### [Instructions for the task]
Quote exactly, and only, the lines of the material below from the line with "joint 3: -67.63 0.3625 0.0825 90" through the line with "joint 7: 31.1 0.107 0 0".

### [Records]
Segment Open
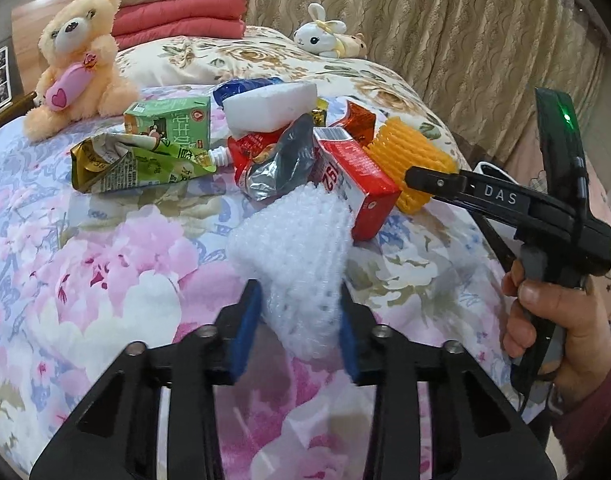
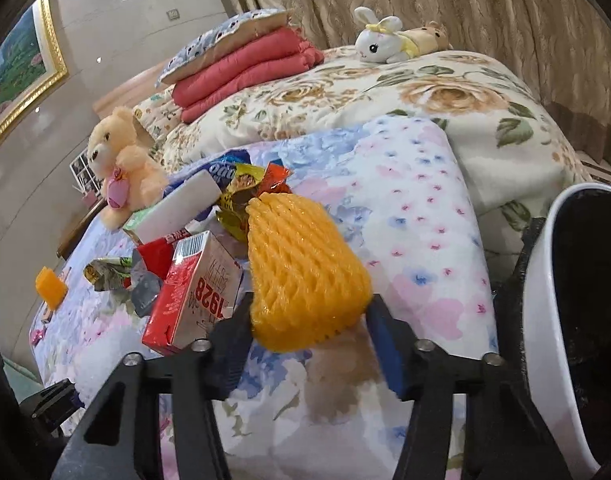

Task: Collect trash
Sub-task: 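Grasp the white foam net with the left tool while the right tool grasps the orange foam net, then carry the white foam net with the left tool while the right tool carries the orange net to the bin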

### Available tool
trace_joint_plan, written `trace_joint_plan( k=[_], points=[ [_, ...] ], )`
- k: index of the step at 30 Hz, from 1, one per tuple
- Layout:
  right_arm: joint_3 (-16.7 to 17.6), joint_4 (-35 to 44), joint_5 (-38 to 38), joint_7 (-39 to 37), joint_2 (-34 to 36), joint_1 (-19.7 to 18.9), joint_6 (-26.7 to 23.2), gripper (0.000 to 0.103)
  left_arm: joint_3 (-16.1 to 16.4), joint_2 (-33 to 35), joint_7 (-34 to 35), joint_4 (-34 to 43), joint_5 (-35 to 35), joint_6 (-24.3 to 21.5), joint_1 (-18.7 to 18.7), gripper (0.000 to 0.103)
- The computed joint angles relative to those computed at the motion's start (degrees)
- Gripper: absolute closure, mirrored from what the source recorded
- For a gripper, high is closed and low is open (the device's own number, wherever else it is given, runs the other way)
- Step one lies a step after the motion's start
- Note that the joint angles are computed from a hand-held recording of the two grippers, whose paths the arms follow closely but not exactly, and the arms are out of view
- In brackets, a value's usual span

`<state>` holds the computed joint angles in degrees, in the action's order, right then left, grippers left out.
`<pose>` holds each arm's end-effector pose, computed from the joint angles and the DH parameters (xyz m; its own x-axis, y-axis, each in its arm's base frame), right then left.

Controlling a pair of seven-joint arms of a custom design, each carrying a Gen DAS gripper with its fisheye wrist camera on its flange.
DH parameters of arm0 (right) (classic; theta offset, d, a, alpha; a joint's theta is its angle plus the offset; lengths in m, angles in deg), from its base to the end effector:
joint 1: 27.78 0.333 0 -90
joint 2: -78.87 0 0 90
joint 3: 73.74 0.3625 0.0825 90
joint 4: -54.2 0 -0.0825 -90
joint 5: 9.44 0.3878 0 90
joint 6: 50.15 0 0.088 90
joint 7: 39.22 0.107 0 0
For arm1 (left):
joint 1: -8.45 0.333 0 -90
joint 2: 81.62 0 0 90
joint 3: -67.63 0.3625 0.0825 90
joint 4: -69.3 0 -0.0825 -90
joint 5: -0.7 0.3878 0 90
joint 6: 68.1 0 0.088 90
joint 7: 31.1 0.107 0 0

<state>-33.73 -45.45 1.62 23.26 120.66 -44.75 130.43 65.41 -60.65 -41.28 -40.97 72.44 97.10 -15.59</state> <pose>0.7278 0.1661 0.3539 0.4353 -0.8720 -0.2239 -0.6485 -0.1311 -0.7499 0.5682 -0.3389 0.3799 0.0733 -0.9777 0.1965 -0.7023 -0.1906 -0.6859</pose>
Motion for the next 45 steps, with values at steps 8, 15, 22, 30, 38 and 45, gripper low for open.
trace_joint_plan(
  k=[8, 15, 22, 30, 38, 45],
  points=[
    [8.8, -8.4, -2.8, 1.7, -1.4, -10.0, 4.6, 0.070, -0.5, -0.3, -1.9, 1.4, 4.8, 1.3, -0.6, 0.081],
    [15.2, -15.3, -7.4, 6.3, -1.9, -18.5, 8.0, 0.070, -1.4, 0.6, -0.5, 2.9, 4.6, 2.9, -0.7, 0.081],
    [17.8, -19.5, -12.0, 11.6, -2.8, -23.5, 10.5, 0.070, -1.0, 1.5, 2.7, 4.2, 2.4, 4.0, -2.1, 0.081],
    [18.8, -22.8, -17.6, 17.6, -4.6, -27.8, 12.9, 0.070, 0.0, 3.6, 10.0, 7.3, -3.2, 5.4, -4.0, 0.081],
    [17.6, -24.7, -22.5, 23.9, -7.1, -30.7, 15.1, 0.070, 1.5, 6.6, 19.5, 11.7, -11.0, 6.6, -6.9, 0.081],
    [14.8, -25.1, -26.3, 29.3, -9.4, -31.4, 16.3, 0.070, 1.7, 9.3, 28.8, 15.1, -19.6, 6.6, -8.5, 0.081]
  ],
)
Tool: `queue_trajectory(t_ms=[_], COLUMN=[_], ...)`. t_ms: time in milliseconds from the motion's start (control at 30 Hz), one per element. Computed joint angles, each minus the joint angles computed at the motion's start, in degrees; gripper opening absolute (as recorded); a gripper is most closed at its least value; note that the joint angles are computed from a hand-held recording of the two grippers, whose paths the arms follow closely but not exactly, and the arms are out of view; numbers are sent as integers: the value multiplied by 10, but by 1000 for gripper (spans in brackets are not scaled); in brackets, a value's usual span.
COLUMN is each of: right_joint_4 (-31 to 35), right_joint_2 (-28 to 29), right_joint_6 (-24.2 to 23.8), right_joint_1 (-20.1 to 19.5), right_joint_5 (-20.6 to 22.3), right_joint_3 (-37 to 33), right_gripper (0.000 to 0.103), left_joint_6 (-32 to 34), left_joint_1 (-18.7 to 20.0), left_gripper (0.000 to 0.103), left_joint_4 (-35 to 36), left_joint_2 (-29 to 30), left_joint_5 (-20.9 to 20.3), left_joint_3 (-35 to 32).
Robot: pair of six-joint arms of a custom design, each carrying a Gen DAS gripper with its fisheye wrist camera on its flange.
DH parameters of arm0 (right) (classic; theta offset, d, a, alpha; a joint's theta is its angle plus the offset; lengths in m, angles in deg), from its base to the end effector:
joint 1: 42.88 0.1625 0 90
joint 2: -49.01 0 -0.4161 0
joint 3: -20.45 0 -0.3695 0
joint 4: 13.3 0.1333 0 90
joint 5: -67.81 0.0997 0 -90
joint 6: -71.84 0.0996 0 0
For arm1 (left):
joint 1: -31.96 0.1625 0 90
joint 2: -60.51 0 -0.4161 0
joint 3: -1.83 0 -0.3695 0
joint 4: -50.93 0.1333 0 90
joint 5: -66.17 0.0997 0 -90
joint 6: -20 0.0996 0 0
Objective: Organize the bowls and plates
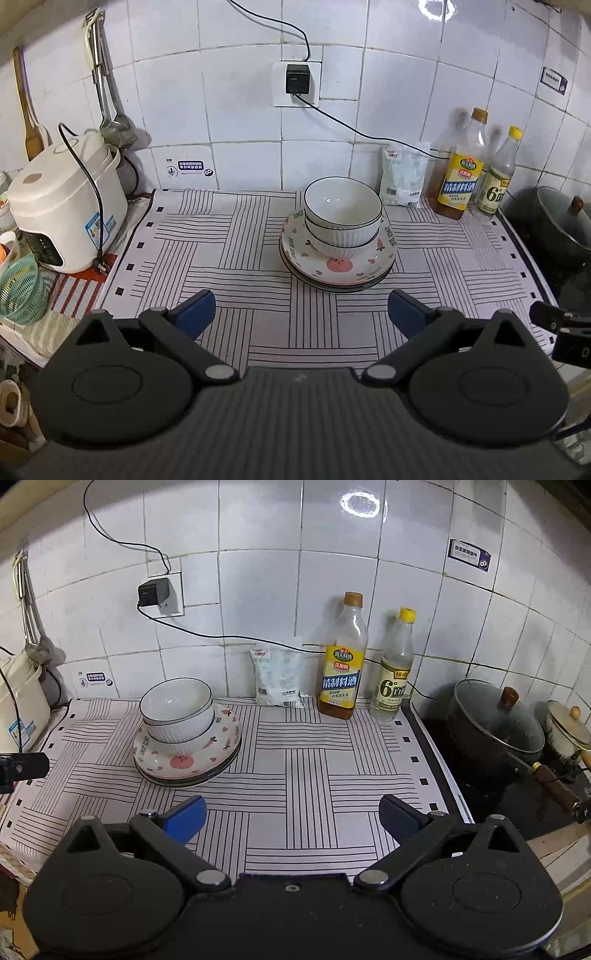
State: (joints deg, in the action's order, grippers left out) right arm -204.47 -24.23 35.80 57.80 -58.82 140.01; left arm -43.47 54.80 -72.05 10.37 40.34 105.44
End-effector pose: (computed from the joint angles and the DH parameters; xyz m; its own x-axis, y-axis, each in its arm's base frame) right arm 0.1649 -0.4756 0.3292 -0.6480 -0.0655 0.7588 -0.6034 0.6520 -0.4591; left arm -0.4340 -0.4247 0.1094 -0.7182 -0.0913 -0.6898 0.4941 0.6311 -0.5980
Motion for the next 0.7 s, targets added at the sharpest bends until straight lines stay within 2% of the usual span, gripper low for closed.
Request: queue_trajectory(t_ms=[367, 700], right_joint_4=[-12, -3], right_joint_2=[3, 1], right_joint_6=[-7, -7], right_joint_1=[1, -1], right_joint_5=[-1, 1], right_joint_3=[4, 3], right_gripper=[101, 101], left_joint_6=[1, -5], left_joint_1=[-2, 1], left_gripper=[102, 102], left_joint_4=[-23, -16], left_joint_2=[-2, -5], left_joint_5=[6, -2], left_joint_3=[10, 7])
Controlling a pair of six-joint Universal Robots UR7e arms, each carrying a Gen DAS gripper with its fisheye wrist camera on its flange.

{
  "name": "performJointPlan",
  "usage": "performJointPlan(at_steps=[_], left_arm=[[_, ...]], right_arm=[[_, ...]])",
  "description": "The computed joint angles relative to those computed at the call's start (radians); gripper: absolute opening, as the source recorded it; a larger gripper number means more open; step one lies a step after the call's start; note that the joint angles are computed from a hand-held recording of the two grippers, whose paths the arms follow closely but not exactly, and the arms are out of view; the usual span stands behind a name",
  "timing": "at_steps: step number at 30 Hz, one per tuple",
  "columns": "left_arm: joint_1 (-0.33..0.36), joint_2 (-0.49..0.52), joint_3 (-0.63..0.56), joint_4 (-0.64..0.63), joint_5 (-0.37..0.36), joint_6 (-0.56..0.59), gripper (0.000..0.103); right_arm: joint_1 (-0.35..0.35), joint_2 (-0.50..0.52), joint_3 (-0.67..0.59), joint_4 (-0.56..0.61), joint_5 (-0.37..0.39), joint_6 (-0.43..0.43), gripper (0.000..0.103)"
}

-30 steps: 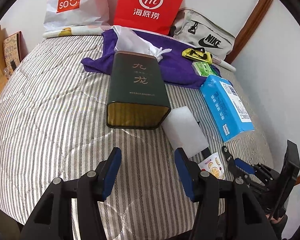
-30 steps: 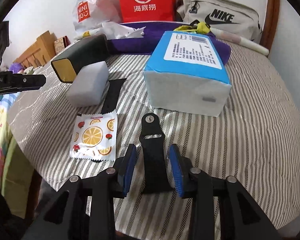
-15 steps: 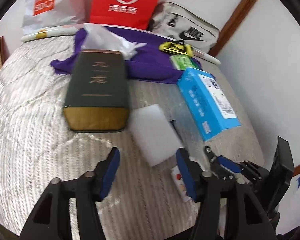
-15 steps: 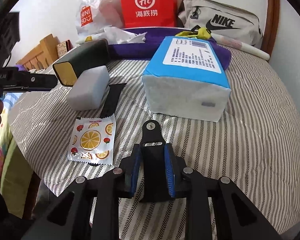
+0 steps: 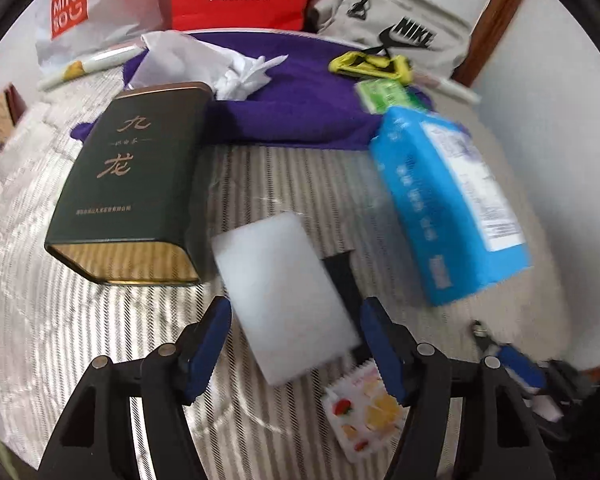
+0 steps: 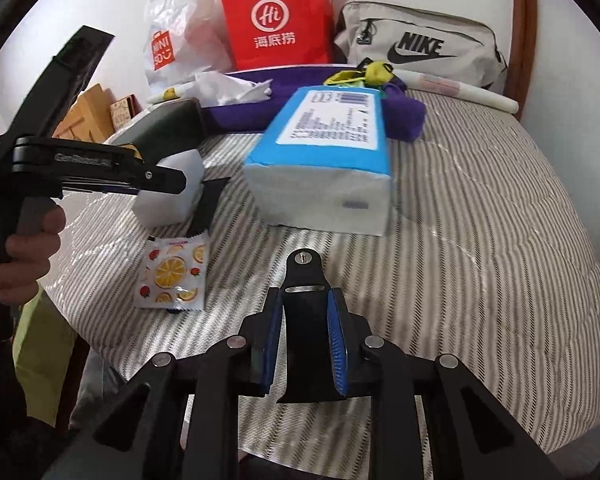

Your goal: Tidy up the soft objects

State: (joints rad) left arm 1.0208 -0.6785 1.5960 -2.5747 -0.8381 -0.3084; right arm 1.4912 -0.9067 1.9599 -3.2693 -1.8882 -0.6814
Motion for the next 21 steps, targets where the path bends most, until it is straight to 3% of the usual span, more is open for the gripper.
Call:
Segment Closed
### [Expected output]
joint 3: -67.63 0.3625 0.0825 90
joint 4: -69.3 0 -0.0825 -90
joint 5: -0.7 0.3878 0 90
joint 6: 68.1 0 0.088 90
joint 7: 31.1 0.107 0 0

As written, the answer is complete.